Jaw-jacker69 I tip my hat to you. That is pretty impressive battling that slop all the way to the edge. I am curious about what size boat and power you have. Did you fish into the afternoon when it eased up a little?


----------



## Lucky Dawg (Oct 6, 2007)

I was heading to the edge in my 19' Polar, but did not make it. Too rough. Stopped about 9 miles from the pass and caught 1 large flounder. My neighbor then started throwing up, so we called it a day. Pretty nasty out there.


----------



## jaw-jacker69 (Oct 3, 2007)

> *wrightackle (12/3/2007)*Jaw-jacker69 I tip my hat to you. That is pretty impressive battling that slop all the way to the edge. I am curious about what size boat and power you have. Did you fish into the afternoon when it eased up a little?

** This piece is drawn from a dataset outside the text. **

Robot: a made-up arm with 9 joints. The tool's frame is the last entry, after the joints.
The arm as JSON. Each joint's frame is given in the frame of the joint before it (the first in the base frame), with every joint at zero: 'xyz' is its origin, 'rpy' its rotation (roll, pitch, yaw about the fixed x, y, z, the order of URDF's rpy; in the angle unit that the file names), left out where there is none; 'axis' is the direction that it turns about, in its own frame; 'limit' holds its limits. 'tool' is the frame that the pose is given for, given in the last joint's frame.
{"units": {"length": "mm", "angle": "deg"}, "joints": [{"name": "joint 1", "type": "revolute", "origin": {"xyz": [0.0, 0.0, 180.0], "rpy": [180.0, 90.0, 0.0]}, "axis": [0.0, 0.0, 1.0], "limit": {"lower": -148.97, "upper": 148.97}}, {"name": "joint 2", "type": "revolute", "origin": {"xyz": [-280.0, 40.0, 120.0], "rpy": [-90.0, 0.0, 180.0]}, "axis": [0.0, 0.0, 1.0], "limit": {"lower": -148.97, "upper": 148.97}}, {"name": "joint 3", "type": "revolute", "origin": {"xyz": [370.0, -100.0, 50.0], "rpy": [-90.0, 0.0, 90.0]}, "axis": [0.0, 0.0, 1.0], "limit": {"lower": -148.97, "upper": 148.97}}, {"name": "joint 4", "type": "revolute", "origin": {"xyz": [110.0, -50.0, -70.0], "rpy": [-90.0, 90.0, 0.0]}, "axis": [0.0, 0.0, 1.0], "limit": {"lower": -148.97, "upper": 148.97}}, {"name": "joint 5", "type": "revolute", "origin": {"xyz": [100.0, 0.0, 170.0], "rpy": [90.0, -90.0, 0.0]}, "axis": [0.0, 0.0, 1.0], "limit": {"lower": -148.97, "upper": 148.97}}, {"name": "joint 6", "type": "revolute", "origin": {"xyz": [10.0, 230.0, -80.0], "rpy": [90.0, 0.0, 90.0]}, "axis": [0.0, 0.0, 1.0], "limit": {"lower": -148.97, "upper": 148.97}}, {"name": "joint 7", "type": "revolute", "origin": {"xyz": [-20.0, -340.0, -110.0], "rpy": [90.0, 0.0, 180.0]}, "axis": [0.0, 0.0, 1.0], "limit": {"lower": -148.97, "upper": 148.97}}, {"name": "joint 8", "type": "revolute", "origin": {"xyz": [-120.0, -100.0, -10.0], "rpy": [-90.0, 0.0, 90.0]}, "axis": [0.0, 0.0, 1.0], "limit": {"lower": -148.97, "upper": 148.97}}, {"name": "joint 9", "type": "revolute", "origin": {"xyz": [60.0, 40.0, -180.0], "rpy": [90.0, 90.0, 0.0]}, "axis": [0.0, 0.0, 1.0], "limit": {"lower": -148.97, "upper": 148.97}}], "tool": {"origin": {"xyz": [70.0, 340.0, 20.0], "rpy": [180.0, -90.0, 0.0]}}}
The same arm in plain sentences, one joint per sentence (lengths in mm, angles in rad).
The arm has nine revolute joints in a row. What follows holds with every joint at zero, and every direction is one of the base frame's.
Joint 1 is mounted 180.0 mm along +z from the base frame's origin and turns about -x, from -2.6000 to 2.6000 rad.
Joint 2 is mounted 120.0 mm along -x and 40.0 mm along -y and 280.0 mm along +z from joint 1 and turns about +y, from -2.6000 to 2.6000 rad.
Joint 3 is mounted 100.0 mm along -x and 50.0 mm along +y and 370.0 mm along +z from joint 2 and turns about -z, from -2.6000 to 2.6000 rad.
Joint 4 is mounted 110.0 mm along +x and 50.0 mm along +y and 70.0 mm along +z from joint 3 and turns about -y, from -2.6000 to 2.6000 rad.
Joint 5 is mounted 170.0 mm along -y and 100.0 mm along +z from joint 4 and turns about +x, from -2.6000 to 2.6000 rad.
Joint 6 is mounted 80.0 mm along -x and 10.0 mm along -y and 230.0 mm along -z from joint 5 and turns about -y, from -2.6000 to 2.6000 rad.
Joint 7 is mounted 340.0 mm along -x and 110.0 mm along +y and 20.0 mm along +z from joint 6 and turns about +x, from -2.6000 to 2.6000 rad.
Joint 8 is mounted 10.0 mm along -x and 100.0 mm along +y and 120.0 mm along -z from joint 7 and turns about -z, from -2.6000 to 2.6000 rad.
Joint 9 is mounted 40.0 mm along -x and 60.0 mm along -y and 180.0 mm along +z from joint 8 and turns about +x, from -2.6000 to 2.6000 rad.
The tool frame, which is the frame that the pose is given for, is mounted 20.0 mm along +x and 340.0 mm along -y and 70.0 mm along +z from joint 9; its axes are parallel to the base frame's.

I was fishing on on the Strikezone1. 223 Mako w/225. Handled the waves fine. Ran in the trough, once I hit the freighter, to the Avocet at 21 mph. Then to the edge. We fished from 7:00 am till 3:00 pmComing back in from the S.E., we cruised at 28 to 30 mph. Yes, we did hit some that seemed to have no bottom and usually she rides dry. Not Sat. Cross wind made for a wet ride going out. :reallycrying It was a case of, "If the boat could handle it." But, "If the crew could. Rock and a roll'n. We did loose some moster fish, but that is part of the game. :banghead:banghead


----------



## reefdonkey (Sep 30, 2007)

> *bigfishrookie (12/3/2007)*
> 
> 
> > *jaw-jacker69 (12/3/2007)*We made it out to the edge on Sat. Very bumpy, but atleast it did warm up. We ended up with many legal size red snaps, which were tossed along with several undersized, by 2", ambos.. The keepers we boxed on icewas 1:grouper 30" grouper, 2: 4 - 5# black snaps, 1: lane snap (biggest I ever seen), triggerfish (1: was a trashcan lid) and a bunch of mingos (average sz, no balloons). Water was clear green and still warm approx;74 ish. All fish were caught on small pins except mingos and triggers. Pics were taken, but I have yet to receive them. Yes it was rough, but to me, worth it. Had to get the fishing urge out of my system, if you know what I mean.:doh
> ...




Might be done for the year????



Nick


----------



## bigfishrookie (Oct 1, 2007)

> *reefdonkey (12/4/2007)*
> 
> 
> > *bigfishrookie (12/3/2007)*
> ...


As far as deep water- yep- probably done for the year. Schedule is limited. Probablywill look for bay grouper.


----------